What is required - All records are to be printed again exactly as they appear.

Raw data -
━━━━━━━━━━
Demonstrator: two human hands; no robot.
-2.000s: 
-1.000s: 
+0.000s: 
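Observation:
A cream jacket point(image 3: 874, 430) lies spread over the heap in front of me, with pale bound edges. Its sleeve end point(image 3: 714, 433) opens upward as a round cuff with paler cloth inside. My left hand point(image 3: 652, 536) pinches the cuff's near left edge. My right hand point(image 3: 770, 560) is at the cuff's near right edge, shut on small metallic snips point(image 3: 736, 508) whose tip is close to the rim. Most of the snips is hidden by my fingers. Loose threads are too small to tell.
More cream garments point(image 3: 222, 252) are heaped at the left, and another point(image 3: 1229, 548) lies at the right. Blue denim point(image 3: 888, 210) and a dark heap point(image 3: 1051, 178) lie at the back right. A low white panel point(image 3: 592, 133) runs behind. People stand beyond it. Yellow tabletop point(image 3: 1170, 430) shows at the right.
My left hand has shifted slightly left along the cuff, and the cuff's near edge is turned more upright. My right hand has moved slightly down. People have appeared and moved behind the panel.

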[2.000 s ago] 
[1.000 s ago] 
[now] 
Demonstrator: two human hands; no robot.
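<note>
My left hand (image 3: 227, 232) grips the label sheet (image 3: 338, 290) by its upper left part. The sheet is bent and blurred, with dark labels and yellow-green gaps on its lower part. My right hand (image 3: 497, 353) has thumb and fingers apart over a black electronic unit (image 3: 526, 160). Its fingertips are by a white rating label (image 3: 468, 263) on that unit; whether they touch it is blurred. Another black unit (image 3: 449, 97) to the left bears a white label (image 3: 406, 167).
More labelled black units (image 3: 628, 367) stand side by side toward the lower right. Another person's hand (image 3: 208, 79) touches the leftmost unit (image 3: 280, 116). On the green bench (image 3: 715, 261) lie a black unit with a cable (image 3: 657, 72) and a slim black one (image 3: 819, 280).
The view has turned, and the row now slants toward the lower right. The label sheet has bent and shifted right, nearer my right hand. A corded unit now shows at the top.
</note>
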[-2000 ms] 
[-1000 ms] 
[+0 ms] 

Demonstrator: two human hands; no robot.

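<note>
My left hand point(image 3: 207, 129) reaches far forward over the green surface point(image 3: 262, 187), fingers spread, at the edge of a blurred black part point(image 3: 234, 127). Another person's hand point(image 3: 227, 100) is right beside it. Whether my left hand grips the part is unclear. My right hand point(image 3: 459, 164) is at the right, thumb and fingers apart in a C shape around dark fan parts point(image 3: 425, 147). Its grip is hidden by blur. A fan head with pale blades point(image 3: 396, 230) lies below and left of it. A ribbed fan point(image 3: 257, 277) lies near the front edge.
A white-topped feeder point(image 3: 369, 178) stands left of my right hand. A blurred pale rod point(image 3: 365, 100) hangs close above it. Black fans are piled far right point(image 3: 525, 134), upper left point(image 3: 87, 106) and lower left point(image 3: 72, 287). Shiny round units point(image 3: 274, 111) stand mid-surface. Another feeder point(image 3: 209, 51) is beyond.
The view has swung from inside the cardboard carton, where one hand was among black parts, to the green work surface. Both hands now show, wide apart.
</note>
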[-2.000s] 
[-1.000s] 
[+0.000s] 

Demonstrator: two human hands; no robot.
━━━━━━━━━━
Task result -
Demonstrator: two human hands; no robot.
-2.000s: 
-1.000s: 
+0.000s: 
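Observation:
A cream jacket point(image 3: 874, 430) lies spread over the heap in front of me, with pale bound edges. Its sleeve end point(image 3: 714, 433) opens upward as a round cuff with paler cloth inside. My left hand point(image 3: 652, 536) pinches the cuff's near left edge. My right hand point(image 3: 770, 560) is at the cuff's near right edge, shut on small metallic snips point(image 3: 736, 508) whose tip is close to the rim. Most of the snips is hidden by my fingers. Loose threads are too small to tell.
More cream garments point(image 3: 222, 252) are heaped at the left, and another point(image 3: 1229, 548) lies at the right. Blue denim point(image 3: 888, 210) and a dark heap point(image 3: 1051, 178) lie at the back right. A low white panel point(image 3: 592, 133) runs behind. People stand beyond it. Yellow tabletop point(image 3: 1170, 430) shows at the right.
My left hand has shifted slightly left along the cuff, and the cuff's near edge is turned more upright. My right hand has moved slightly down. People have appeared and moved behind the panel.
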
[2.000 s ago] 
[1.000 s ago] 
[now] 
Demonstrator: two human hands; no robot.
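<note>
My left hand (image 3: 227, 232) grips the label sheet (image 3: 338, 290) by its upper left part. The sheet is bent and blurred, with dark labels and yellow-green gaps on its lower part. My right hand (image 3: 497, 353) has thumb and fingers apart over a black electronic unit (image 3: 526, 160). Its fingertips are by a white rating label (image 3: 468, 263) on that unit; whether they touch it is blurred. Another black unit (image 3: 449, 97) to the left bears a white label (image 3: 406, 167).
More labelled black units (image 3: 628, 367) stand side by side toward the lower right. Another person's hand (image 3: 208, 79) touches the leftmost unit (image 3: 280, 116). On the green bench (image 3: 715, 261) lie a black unit with a cable (image 3: 657, 72) and a slim black one (image 3: 819, 280).
The view has turned, and the row now slants toward the lower right. The label sheet has bent and shifted right, nearer my right hand. A corded unit now shows at the top.
</note>
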[-2000 ms] 
[-1000 ms] 
[+0 ms] 

Demonstrator: two human hands; no robot.

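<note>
My left hand point(image 3: 207, 129) reaches far forward over the green surface point(image 3: 262, 187), fingers spread, at the edge of a blurred black part point(image 3: 234, 127). Another person's hand point(image 3: 227, 100) is right beside it. Whether my left hand grips the part is unclear. My right hand point(image 3: 459, 164) is at the right, thumb and fingers apart in a C shape around dark fan parts point(image 3: 425, 147). Its grip is hidden by blur. A fan head with pale blades point(image 3: 396, 230) lies below and left of it. A ribbed fan point(image 3: 257, 277) lies near the front edge.
A white-topped feeder point(image 3: 369, 178) stands left of my right hand. A blurred pale rod point(image 3: 365, 100) hangs close above it. Black fans are piled far right point(image 3: 525, 134), upper left point(image 3: 87, 106) and lower left point(image 3: 72, 287). Shiny round units point(image 3: 274, 111) stand mid-surface. Another feeder point(image 3: 209, 51) is beyond.
The view has swung from inside the cardboard carton, where one hand was among black parts, to the green work surface. Both hands now show, wide apart.
</note>
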[-2.000s] 
[-1.000s] 
[+0.000s] 

Demonstrator: two human hands; no robot.

Nothing else goes in the answer.